Greg Ballantine of The Puck Stops Here has more information on the Frogren mess.
The snag is that Frogren was drafted in 1998 by the Calgary Flames, but never given a contract offer. Under the pre-lockout CBA, such a player was classified as “defected” by the NHL if he later came to the NHL with a team other than his drafting team (which no longer held his rights). This classification is a poor name because it doesn’t actually have anything to do with a player defecting. It was agreed, in negotiating the expired IIHF player transfer agreement that it would be best to treat such cases the same way defecting players are treated. This language was left in the current CBA, probably without considering consequences. Defecting players, regardless of age, were to be required to sign entry level contracts.
Anyone who has browsed through the CBA will realize what a confusing mess it is as certain parts of it over rule others and unless you have read and understood every single aspect of it you really can’t say you understand any of it or how it applies in any particular situation. This seems to be what is happening here.
The problem arises because of the defected status stuff that essentially has been carried forward from the old CBA to the new one. I won’t go into the part of the CBA which defines what a defected status player is and why Frogren is such a player but assuming he is (which seems to be the case) here is what the new CBA outlines in regards to compensation and entry level contracts:
Defected Players.
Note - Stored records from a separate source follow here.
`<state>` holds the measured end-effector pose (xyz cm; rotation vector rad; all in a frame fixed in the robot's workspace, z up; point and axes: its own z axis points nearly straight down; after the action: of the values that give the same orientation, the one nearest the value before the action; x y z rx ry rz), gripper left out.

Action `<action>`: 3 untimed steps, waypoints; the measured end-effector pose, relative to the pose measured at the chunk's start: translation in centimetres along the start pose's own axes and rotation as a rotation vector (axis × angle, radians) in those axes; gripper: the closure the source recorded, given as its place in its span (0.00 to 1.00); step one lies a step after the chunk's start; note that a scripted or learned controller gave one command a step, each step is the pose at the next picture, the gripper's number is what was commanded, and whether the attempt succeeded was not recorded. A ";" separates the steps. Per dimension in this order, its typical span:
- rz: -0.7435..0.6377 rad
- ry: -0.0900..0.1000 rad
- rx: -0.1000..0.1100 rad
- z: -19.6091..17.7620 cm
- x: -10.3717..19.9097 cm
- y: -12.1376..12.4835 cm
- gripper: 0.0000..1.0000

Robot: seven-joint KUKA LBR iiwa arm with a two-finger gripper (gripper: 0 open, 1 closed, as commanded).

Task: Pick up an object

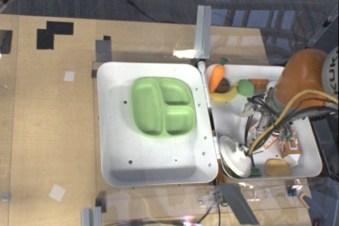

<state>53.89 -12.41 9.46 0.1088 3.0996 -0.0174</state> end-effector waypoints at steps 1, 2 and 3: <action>-0.006 -0.002 0.001 -1.3 -0.2 0.0 1.00; -0.033 0.023 -0.006 -12.0 -0.1 -4.1 1.00; -0.208 0.027 -0.010 -18.7 -4.9 -8.1 1.00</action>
<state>57.47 -20.62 28.38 -0.2160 3.1216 -0.0062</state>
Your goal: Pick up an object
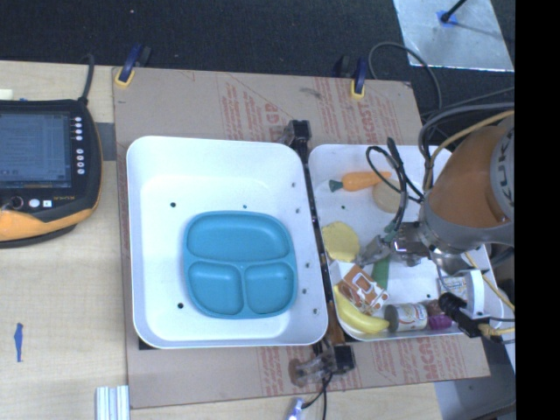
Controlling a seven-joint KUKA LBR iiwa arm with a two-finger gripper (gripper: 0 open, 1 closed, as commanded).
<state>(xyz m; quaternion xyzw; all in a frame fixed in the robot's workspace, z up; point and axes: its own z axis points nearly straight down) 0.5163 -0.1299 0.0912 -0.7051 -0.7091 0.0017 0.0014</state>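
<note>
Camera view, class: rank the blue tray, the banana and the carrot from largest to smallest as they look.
1. Blue tray
2. Banana
3. Carrot
The banana is partly covered, so its lead over the carrot is unsure.

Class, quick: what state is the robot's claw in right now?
Claw: low in the right white bin, above the green item; open or closed cannot be told.

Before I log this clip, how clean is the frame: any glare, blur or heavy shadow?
Camera view: lighting is even, and the left bin holding the blue divided plate looks bright but not blown out; shadows are soft; the small items by the tool in the right bin are slightly soft and cluttered, so its fingers are hard to read; the floor above is dark.
</note>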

Any Player who met the qualifications of defected status as per the terms of, and as of the date of expiration of, the expired CBA shall remain defected for a defined period of time, following which the player shall becme free of the exclusive negotiating rights of his drafting club and shall be eligible to enter the league as an unrestricted free agent. The defected status of players selected in the 2002 entry draft, or prior, shall expire as of June 1, 2006… Any player who remains an unsigned draft choice at the time his defected status expires in accordance with this paragraph shall be subject to having to enter the league through the entry level system in accordance with the provisions of article 9 of the expired CBA, including without limitation, the salary scale set forth therein, following the application of the 24 percent roll back as provided for in Paragraph 1(a) above, provided, however, that such Players shall at a minimum be required to sign a one-year entry level SPC to enter the league, regardless of the players age at the time the SPC is signed and, provided further, the player may negotiate for performance bonuses only as permitted by the rules set forth in Article 9 and Exhibit 5 of this agreement governing entry level performance bonuses, and as allowed under Article 50 of this agreement.
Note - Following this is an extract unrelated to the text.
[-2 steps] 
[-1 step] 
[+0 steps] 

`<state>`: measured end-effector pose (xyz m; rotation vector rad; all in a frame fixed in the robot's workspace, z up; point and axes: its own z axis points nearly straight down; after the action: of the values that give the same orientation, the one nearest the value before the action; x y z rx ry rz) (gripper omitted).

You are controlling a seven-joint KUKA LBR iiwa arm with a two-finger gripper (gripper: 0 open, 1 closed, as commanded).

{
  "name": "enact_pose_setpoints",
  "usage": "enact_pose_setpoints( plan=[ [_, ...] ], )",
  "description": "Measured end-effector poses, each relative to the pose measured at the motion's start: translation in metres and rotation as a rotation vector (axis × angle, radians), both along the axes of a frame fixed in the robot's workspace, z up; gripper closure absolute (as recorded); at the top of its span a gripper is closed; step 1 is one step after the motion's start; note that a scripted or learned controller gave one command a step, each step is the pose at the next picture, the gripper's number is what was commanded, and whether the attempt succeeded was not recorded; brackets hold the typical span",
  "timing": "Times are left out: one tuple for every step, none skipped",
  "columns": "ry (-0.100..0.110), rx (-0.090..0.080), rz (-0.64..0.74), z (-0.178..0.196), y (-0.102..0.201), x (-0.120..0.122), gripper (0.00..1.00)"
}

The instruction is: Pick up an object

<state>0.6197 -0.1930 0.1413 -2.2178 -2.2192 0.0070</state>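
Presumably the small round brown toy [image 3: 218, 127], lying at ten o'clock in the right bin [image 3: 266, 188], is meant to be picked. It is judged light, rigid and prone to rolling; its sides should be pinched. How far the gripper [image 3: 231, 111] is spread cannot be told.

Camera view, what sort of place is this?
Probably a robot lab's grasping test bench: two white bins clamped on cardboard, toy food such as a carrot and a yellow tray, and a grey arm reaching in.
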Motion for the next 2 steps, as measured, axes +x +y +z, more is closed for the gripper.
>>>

Confused yet? I think I am. So, it seems that Frogren is subject to the salary scale outlined in the 1995 CBA, but the bonus scale outlined in the 2005 CBA. How odd is that? So, we need to refer to Article 9 of the expired CBA. According to the salary scale in Article 9 of the 1995 CBA, Frogren is entitled to a maximum of $975,000 less 24% or $741,000, up to 10% of which could be as a signing bonus.
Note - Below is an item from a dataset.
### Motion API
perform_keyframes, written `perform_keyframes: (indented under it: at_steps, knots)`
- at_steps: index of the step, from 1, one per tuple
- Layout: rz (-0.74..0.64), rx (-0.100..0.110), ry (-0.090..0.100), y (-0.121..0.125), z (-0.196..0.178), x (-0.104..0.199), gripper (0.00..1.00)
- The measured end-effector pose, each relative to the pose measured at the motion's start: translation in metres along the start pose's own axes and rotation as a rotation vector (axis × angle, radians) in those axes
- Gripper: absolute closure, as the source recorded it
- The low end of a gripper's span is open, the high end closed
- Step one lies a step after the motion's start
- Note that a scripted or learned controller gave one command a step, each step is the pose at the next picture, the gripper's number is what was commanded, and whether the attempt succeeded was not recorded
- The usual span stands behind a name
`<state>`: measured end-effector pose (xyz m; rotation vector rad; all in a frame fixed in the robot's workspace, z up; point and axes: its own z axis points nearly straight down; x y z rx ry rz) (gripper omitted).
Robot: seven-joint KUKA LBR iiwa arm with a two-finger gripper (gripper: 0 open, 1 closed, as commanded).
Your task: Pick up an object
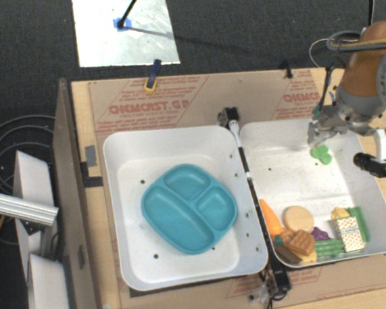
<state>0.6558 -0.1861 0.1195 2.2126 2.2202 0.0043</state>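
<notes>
Green toy piece (pixel 323 154), small and lumpy, is lying on the floor of the right bin (pixel 297 174), and my tool (pixel 323 133) is hanging directly over its far end. From the tool, the piece is sitting just below and a touch toward the near side of the bin, so close that the two are overlapping; whether they are touching I cannot say. I am not seeing clearly how my tool is set, wide or narrow, because the wrist is hiding it from above, and nothing is visibly caught in it.

I am judging the green piece as the nearest candidate for the pick. Its long axis seems to be running from the tool toward the near rim, slanting slightly outward, though the shape is too small for me to be sure which end is which. A short straight drop looks like all the coming move is asking for.

Farther from the tool, along the near edge of the same bin, a heap of toy food (pixel 314 234) is crowding the corner, an orange carrot (pixel 270 217) among it. Well off to the tool's far side, a teal divided plate (pixel 189 208) is resting in the left bin (pixel 128 190).
</notes>
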Motion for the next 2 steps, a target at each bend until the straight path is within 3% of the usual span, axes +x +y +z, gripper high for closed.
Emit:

Additionally, the maximum performance bonuses the Leafs could offer are:
$212,500 if he is in the top 4 defensemen in ice time
$212,500 if he scores 10 goals
$212,500 if he gets 25 assists
$212,500 if he gets 40 points
$212,500 if he gets 0.49 points per game
$212,500 if he is among the top 3 defense on Leafs in plus/minus
$212,500 if he is in the top 2 Leafs defensemen in blocked shots
$212,500 if he is on the all rookie team
$212,500 if he makes the NHL all-star game
$212,500 if he is the all star game MVP
There is a good chance that none of those will occur so putting in ‘easy’ bonuses to up his salary is likely out of the question.
The rumour was that Frogren would earn $450,000 (which is actually below league minimum so I question this number) this upcoming season and $900,000 in year 2 and a $700,000 signing bonus. If Frogren is limited to $741,000 plus likely unachievable bonuses as it seems the CBA outlines then Frogren will fall well short of the money he would have collected under the rumoured contract and one would then wonder if he would be able to buy out the final year on his Farjstad contract.
Ultimately this is a mystery that will take some time to unfold and we’ll have to wait and see if the NHLPA will file a grievance and under what reasoning they will do so.